2. The classification experiments should be conducted on more complex datasets, including CIFAR-100 and TinyImageNet.

3. In class-wise unlearning, SUN should be evaluated on sub-class unlearning. And the authors should include more classes.

4. Since SUN does not need the remaining data, SUN should be compared to other zero-shot methods, such as [1] and [2]. More advanced methods, such as SCRUB[3] and Neggrad+(also proposed in [3], combining finetuning and gradient ascent) should also be included.

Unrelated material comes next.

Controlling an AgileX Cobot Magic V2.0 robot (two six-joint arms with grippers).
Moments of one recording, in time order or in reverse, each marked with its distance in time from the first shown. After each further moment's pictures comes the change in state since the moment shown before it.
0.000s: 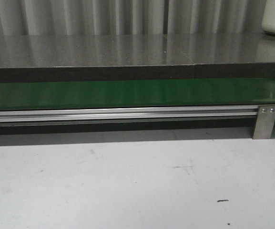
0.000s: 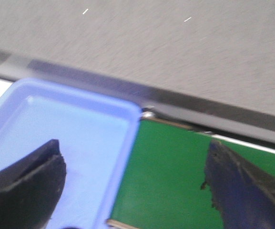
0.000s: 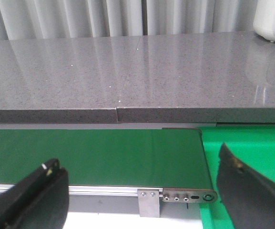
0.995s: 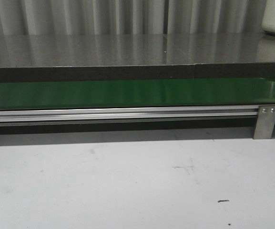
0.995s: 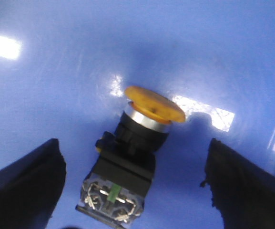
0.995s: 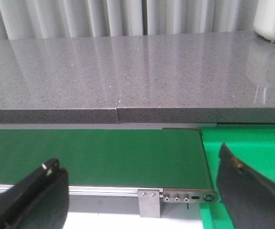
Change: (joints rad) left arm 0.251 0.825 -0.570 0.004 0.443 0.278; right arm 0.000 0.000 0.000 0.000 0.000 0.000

5. The different projection operations in class-wise unlearning and sample-wise unlearning are not convincing and make me confused. In class-wise unlearning, SUN uses the vectors with large singular values, but it uses small singular values. The authors claim it's because the features of forgetting data and remaining data are similar, but the explanation seems to violate the basic hypothesis of SUN, i.e., the separability of feature space.

[1] Foster, Jack, et al. "Zero-shot machine unlearning at scale via lipschitz regularization." arXiv preprint arXiv:2402.01401 (2024).

[2] Cheng, Xinwen, Zhehao Huang, and Xiaolin Huang. "Machine Unlearning by Suppressing Sample Contribution." arXiv preprint arXiv:2402.15109 (2024).

[3] Kurmanji, Meghdad, et al. "Towards unbounded machine unlearning." Advances in neural information processing systems 36 (2024).